Flash fiction has flourished since the publication of Sudden Fiction in 1983, which included stories no longer than 1,500 words. In 1986, Jerome Stern challenged fiction writers to compress their stories further when he launched The World’s Best Short-Short Story Contest at Florida State University, which limited entries to 250 words. “Trying to write a serious piece of fiction in under 250 words sounds at first like being asked to perform a particularly perverse experiment, like being asked to paint a landscape on a grain of rice,” he wrote a decade later in the introduction to Micro Fiction: An Anthology of Fifty Really Short Stories, a collection of stories both drawn from the contest and commissioned from other writers, for whom the word limit was expanded to 300. New Micro: Exceptionally Short Fiction, edited by James Thomas and Robert Scotellaro, is a new anthology of 300-or-fewer-word “micros” whose title is a tribute to Stern’s earlier anthology.
The task of writing serious fiction within a seriously limited word count is indeed an experiment (though perhaps not so perverse), and it’s their experimental nature that accounts for both the fun of reading micros and the range of forms they take. Whether a particular micro is “really” a prose poem rather than a short-short story is, in the end, beside the point. What matters most is their revelation of character, through the drama of the voice, the lyric moment, or a narrative turn; and the best micros belie their length in their lasting effect on the reader.
In this anthology, micros such as “Custodian” by Brian Hinshaw, “The Man in Bogotá” by Amy Hempel, and “Four Hard Facts about Water” by Damian Dressick reveal the breadth of narrative that is possible within 300 words. Hinshaw’s story begins with a simple premise, of a custodian at a nursing home who, “for a kick,” would sing with one of the residents, who can neither speak nor eat but sings “like a house on fire.” When the old woman’s daughter or granddaughter observes the narrator singing “Auld Lang Syne” with her, the story takes an unexpectedly deeply felt turn. Hempel’s story, in just over 200 words, is actually a story within a story, a parable about a kidnapping whose lesson helps the narrator talk a woman down from a ledge. And Dressick’s story does not appear at first even to be a narrative: the first three “hard facts” listed by the narrator seem to have nothing to do with each other but come together in the telling of the fourth, tragic fact.
Other micros are grounded more in dramatic or lyric expression than in the unfolding of narrative. Roberta Allen’s stories, for example, are delights of the imagination. In “The Fly,” the narrator reflects on the meaning of her lover’s extracting a fly from her ear, leading to a question about the meaning of meaning itself.
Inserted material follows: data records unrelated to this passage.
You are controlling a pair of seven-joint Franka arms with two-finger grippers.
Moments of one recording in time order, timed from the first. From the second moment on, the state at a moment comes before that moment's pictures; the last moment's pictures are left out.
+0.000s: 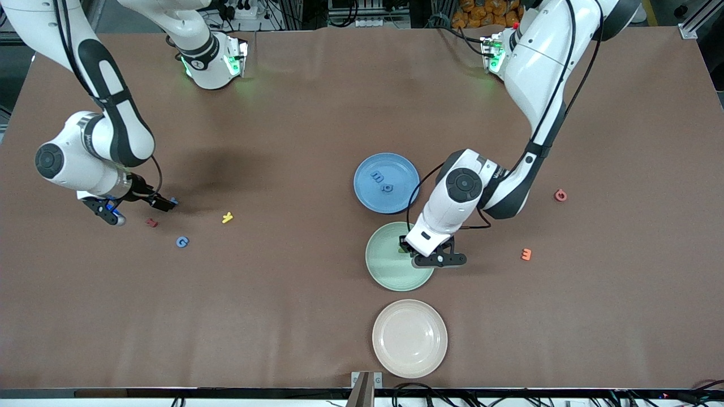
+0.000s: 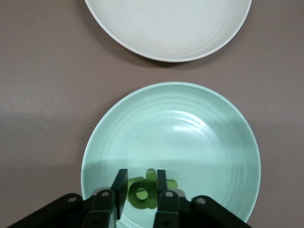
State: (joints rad) left arm -0.38 0.75 -0.19 -1.56 0.13 2.52 -0.66; right arm 0.00 0.29 -0.17 -2.29 0.17 2.43 0.32
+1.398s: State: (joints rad) left arm 0.03 0.32 -0.23 -2.06 0.23 2.42 -0.02; right arm -0.01 0.36 -0.15 -2.35 0.18 2.59 0.32
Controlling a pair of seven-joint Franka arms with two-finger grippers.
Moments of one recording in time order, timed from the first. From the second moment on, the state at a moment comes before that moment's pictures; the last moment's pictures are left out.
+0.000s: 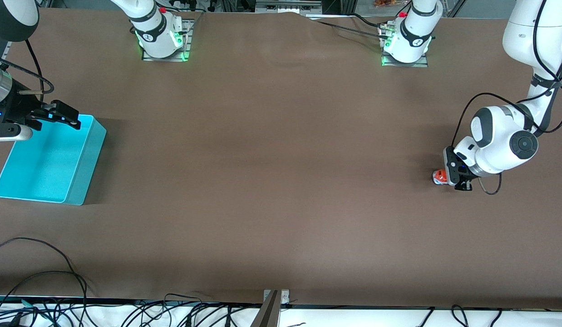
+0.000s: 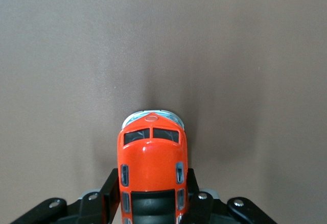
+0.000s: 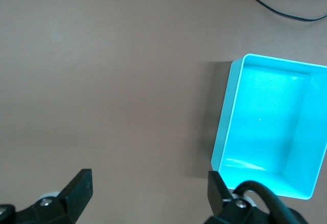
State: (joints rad) left arm 0.18 0.49 -0.02 -2.05 0.07 2.49 1.64; right arm 0.09 0.06 -0.08 -1.63 -0.02 1.68 -0.05
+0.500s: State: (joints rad) left arm 0.18 0.48 -0.10 -2.04 0.07 2.49 1.65; right arm 0.09 0.06 -0.08 -1.63 -0.02 1.68 -0.05
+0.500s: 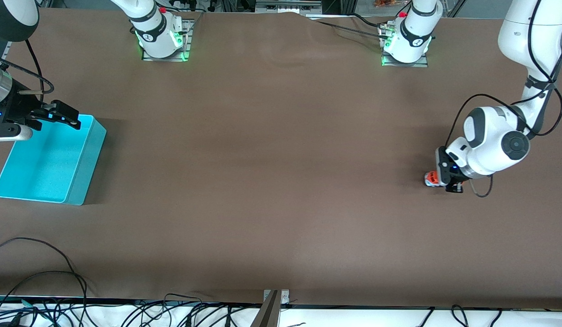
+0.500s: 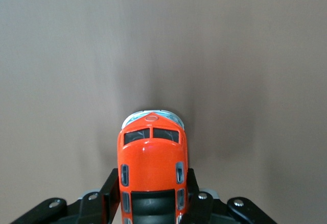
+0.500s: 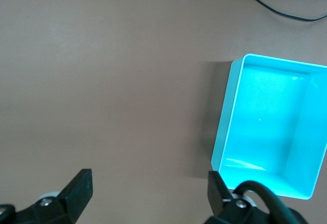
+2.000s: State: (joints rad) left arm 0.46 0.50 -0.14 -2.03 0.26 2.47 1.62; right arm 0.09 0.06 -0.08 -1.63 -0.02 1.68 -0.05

And in “The Beheading,” her narrator contemplates the beheading of a companion, possibly by his wife, who, as a nurse, “probably knows the cleanest, most efficient way of beheading him, though that’s probably not something they teach in nursing school.” “The Old Days” by Lynn Mundell draws the reader in with a provocative voice — “In the old days, there was no Human Resources. You worked or you were canned” — that sums up the story of a life that went “downhill pretty quick” and concluded in sorrow and longing. Yet other stories, such as “AM:103” by Amelia Gray, “Furnace” by Kevin Griffith, and “Long-Term Memory” by James Tate, bring the reader into strange worlds where a character’s youth can be returned to her in a box, or where a character might learn that a statue has been erected of him to commemorate deeds he has no recollection of accomplishing.
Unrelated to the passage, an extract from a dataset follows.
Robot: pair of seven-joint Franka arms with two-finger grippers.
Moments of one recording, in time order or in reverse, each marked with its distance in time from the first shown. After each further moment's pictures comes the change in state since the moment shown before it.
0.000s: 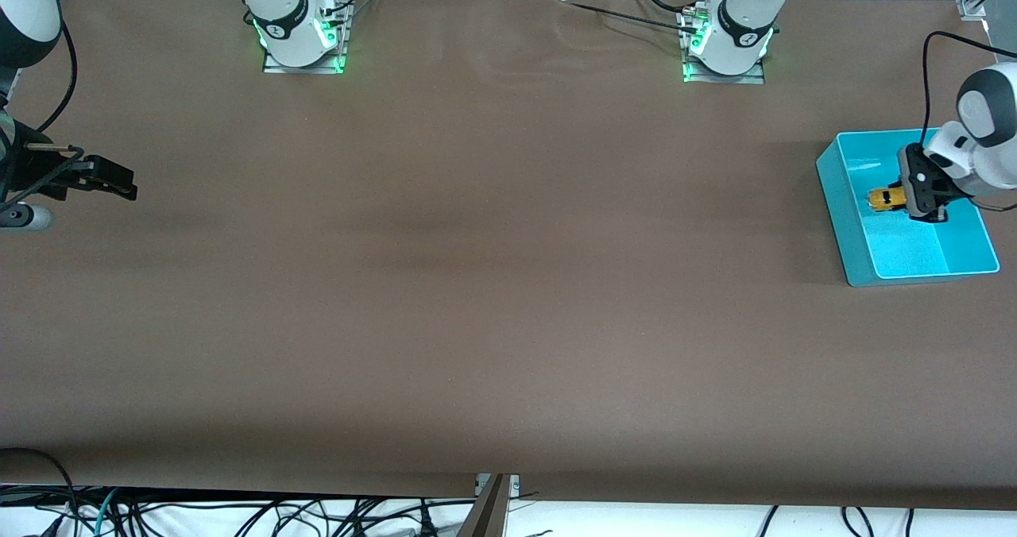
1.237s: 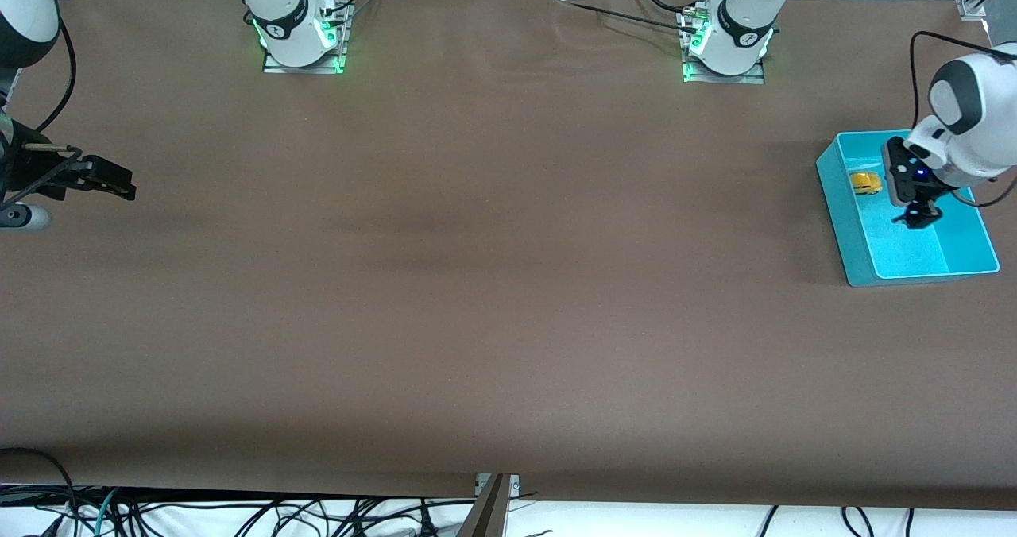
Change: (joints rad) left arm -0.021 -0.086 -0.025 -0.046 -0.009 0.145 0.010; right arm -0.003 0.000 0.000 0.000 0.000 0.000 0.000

Contributing to the surprises of the micros is their sequence, which is neither chronological nor alphabetical by the authors’ names; the micros are arranged to be read one after another, each new tale subtly resonating in theme or setting with the one that came before it. What’s unclear, though, is the principle according to which stories were included. As the title suggests, the majority of the micros in the anthology are in fact quite new, first published within the last decade or so, but sprinkled among the newer micros are stories that are decades old, including “Women When They Put Their Clothes on in the Morning” by Richard Brautigan, from 1971. Given the inclusion of these stories dated from before or around the time that Stern’s Micro Fiction was published, this newer anthology isn’t entirely a follow-up of the older one.
What’s particularly disappointing is that the editors did not include more work by nonwhite writers. Given the list of the authors’ books at the back of the anthology, the editors clearly imagine that readers will go on to seek other work by those writers whose micros they especially liked. Why include old stories by Brautigan, then, or Joyce Carol Oates? Why not make space instead for newer work by Rahawa Haile, Sejal Shah, Megan Giddings, and others? Giddings’s frustration with the whiteness of the flash fiction community, in fact, has spurred her to create an anthology of flash fiction and craft essays featuring writers of color exclusively; the need for such a project emphasizes that New Micro represents a missed opportunity to expand readership to an even more diverse population of writers. The 140 micros in the anthology are a pleasure to read — funny, provoking, and sad. What additional varieties of pleasurable and provoking reading could have been included as well?